#### Problem description
Your answer must be an exact copy of the records below, minus the pictures.

#### Extracted entries
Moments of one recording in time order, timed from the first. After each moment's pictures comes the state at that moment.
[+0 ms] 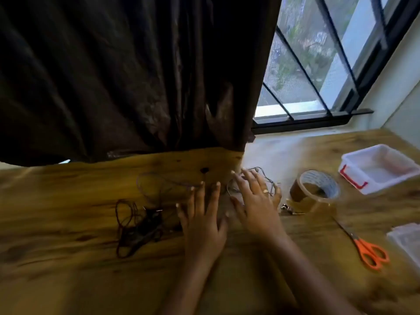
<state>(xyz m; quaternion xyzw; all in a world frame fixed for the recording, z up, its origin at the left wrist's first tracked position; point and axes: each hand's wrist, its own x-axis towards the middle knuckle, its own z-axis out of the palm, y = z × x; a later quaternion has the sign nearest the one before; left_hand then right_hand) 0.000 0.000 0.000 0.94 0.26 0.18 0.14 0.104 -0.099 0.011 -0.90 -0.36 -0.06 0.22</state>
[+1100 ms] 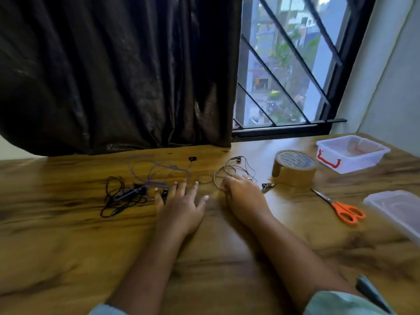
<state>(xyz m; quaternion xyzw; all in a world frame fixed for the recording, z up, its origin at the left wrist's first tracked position) -0.030 -0.014 -0.008 0.94 0.32 0.07 0.07 0.081 -0.128 -0.012 -0.87 -0.41 -0.12 0.23</state>
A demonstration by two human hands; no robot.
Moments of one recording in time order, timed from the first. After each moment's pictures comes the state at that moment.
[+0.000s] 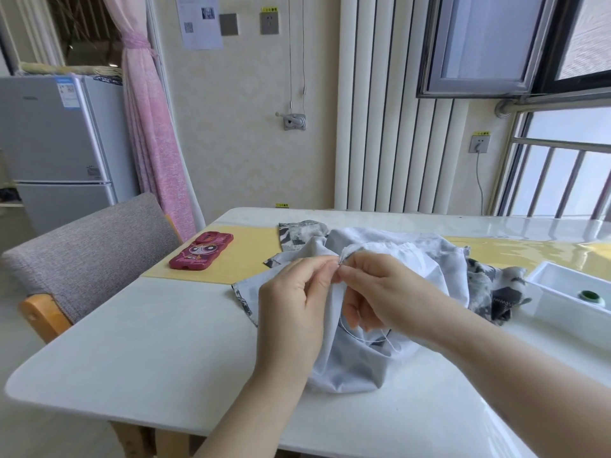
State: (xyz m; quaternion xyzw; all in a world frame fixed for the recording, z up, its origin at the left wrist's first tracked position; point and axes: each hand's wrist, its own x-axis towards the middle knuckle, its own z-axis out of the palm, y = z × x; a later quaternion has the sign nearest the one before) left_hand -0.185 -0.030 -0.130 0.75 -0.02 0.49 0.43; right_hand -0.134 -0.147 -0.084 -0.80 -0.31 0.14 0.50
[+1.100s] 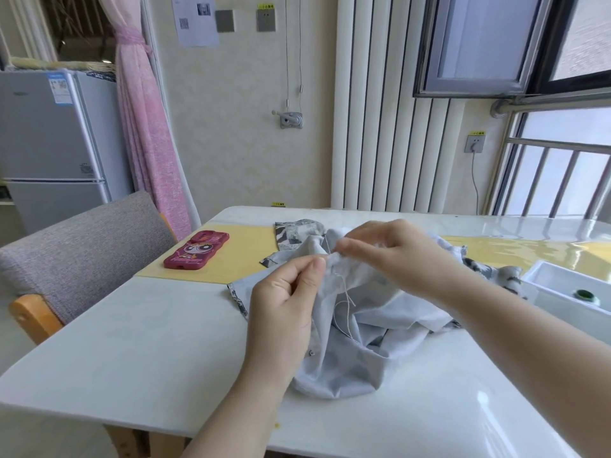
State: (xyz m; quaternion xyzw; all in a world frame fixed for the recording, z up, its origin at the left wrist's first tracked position) left_hand -0.188 -0.026 -0.133 0.65 -0.01 0.34 0.68; right_hand -0.107 -0.153 -0.063 -0.84 -0.37 -0.02 0.41
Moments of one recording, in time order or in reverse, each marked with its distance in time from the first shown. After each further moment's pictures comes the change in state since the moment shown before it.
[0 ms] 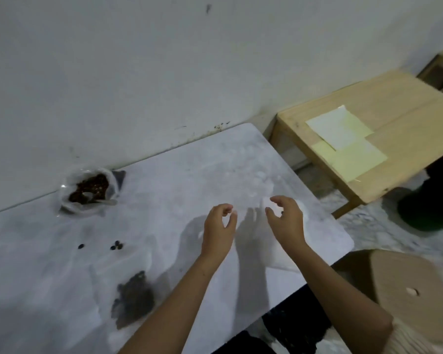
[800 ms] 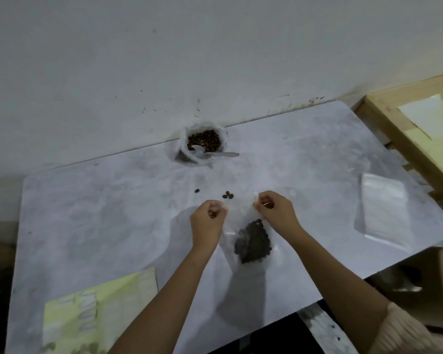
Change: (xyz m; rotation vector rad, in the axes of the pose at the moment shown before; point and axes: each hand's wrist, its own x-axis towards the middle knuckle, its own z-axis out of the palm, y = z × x) left_hand -0.069 -0.109 -0.242 -0.117 0.244 -0.256; right_hand -0.133 -0.117 0.182 0.037 -0.392 -0.060
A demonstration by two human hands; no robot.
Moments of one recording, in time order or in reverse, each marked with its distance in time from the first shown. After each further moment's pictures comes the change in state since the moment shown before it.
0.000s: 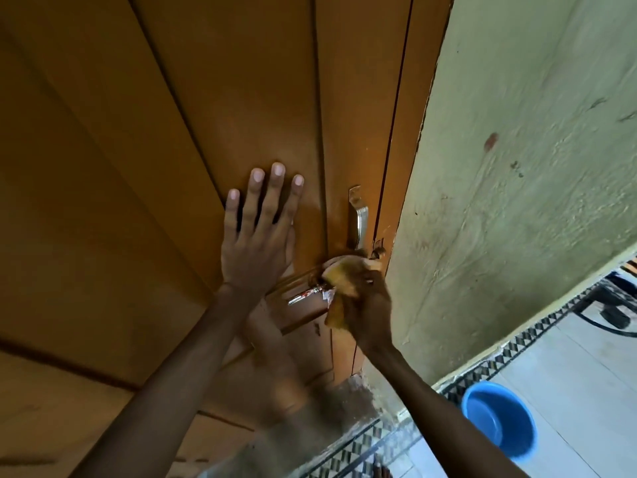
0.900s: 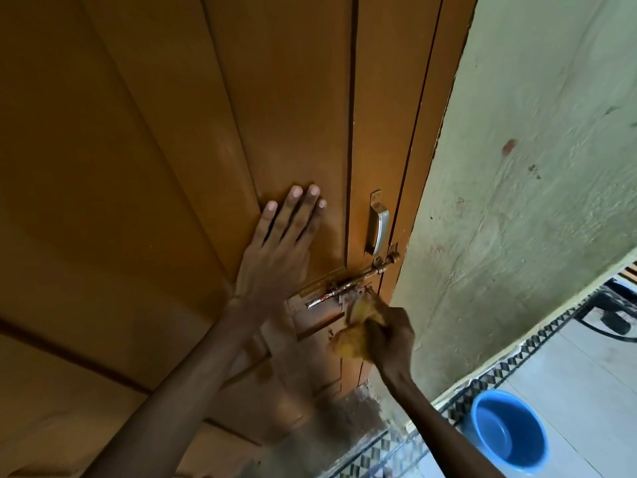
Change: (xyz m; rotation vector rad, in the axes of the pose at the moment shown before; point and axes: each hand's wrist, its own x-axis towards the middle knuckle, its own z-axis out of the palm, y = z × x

#### Solved exercise
Moments of one recording in time order, timed from the first. After each moment's pictures comes the state at that moment.
[+0 ms] 
<state>(xyz m; quaternion xyzw; all in a world frame fixed for the recording, z up, its origin at the left wrist's first tracked position; point and axes: each hand's wrist, its own x-axis towards the middle knuckle, its own z-axis out of the palm, y = z × x; a later quaternion has the sign nearest the one before; left_hand then right_hand) 0.000 0.000 0.000 0.94 0.26 0.18 0.14 0.104 -0.099 0.011 -0.90 -0.36 -0.06 0.22</state>
[+1100 ms] 
<state>(xyz m; quaternion xyzw; all in a world frame fixed for the recording, z up, its origin at the left wrist's first tracked position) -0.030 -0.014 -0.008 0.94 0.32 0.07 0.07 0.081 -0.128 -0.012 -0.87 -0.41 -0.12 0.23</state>
A demonstration by two human hands; no robot.
Moments of one recording in time order, timed from the first. After each moment's pictures comes the state at that moment.
[+0.000s] 
State: (xyz m; quaternion xyzw; all in a world frame fixed for the recording, z up, its origin at the left wrist's first tracked position; point and axes: each hand's wrist, its own x-axis towards the middle knuckle, its own z-axis out of the palm, y = z × x; a later quaternion has the sign nearest the one before) left_hand -0.185 -0.030 -0.130 0.75 -0.02 0.49 0.43; right_hand -0.134 -0.147 -0.084 -0.80 -0.31 0.14 0.50
[+1.100s] 
State: (xyz m; quaternion xyzw; all in a world frame fixed for the recording, z up, its origin at the left wrist's first tracked position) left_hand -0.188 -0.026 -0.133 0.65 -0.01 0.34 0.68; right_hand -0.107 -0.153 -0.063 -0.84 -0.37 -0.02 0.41
Moments of one recording, in time order or in reverse, each marked with its distance in time from the first shown. After each further moment's pictures comes the change in state since the moment shown before it.
[0 ms] 
[800 ms] 
Change: (xyz m; rotation vector rad, in the axes of the pose at the moment shown before; point and axes: each hand's wrist, its own x-axis towards the middle knuckle, its own z-axis out of the palm, y = z × x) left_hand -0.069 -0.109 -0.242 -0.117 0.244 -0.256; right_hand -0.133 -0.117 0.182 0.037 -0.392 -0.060
A demonstration by two human hands; no robot.
Moments of one recording, in time order or in reverse, each marked with its distance in time from the first shown. After each further moment's pictures comes the change in state since the moment shown before it.
0.000s: 
0.900s: 
Change: (xyz m; rotation vector rad, in the axes of the pose at the moment shown before; point and axes: each hand's wrist, its own x-axis towards the middle knuckle, its own z-axis out of the palm, y = z × x

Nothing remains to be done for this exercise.